What to produce: Find every line below that contains the word "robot" and copy it out.

Collected data entries
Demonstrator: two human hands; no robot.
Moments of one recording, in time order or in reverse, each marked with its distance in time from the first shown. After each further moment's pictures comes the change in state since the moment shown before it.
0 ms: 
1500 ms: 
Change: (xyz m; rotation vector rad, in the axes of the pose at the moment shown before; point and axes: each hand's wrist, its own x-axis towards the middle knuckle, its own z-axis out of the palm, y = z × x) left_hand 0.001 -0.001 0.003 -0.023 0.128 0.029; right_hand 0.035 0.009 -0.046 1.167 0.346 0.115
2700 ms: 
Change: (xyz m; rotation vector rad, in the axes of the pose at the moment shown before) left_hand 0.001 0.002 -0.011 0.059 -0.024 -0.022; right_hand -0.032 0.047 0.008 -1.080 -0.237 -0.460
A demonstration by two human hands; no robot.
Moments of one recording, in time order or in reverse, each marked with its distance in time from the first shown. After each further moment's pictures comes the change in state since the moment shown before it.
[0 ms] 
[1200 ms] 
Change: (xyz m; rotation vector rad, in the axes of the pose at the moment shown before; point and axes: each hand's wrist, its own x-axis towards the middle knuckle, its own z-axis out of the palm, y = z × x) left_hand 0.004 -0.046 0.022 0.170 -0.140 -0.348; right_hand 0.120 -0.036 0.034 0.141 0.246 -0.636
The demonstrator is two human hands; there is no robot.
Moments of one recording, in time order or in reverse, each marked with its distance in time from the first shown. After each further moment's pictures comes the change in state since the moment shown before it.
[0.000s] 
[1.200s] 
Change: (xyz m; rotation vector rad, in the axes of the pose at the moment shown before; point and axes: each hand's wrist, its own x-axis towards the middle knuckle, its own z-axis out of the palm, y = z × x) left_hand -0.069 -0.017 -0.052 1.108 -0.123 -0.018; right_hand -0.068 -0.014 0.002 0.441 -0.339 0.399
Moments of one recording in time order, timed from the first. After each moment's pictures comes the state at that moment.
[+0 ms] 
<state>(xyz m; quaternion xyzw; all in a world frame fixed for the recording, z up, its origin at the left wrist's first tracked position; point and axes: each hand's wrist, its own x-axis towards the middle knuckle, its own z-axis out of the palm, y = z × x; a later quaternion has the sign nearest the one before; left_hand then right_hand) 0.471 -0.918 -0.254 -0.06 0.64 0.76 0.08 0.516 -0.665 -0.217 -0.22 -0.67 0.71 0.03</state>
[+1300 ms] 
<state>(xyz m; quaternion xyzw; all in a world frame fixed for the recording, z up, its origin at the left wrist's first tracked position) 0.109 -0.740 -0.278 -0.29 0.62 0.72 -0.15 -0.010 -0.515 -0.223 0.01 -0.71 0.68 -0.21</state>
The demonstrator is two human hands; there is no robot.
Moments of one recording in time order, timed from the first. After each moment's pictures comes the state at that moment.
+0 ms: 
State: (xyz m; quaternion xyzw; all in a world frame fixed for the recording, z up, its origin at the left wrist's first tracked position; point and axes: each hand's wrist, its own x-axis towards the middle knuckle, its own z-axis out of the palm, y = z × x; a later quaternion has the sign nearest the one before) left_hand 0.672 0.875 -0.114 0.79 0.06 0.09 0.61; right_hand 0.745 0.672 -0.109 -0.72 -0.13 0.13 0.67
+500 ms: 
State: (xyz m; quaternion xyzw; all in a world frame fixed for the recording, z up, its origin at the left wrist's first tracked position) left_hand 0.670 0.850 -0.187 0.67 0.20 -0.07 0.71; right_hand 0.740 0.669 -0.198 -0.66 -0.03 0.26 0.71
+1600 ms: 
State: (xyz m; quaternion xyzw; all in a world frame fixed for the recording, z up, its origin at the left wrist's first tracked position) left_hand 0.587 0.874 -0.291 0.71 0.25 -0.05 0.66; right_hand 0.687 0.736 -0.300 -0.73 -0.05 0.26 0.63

The completed task:
Demonstrator: two human hands; no robot.
A demonstration by two human hands; no robot.
The demonstrator is two human hands; there is no robot.
The demonstrator is two human hands; there is no robot.

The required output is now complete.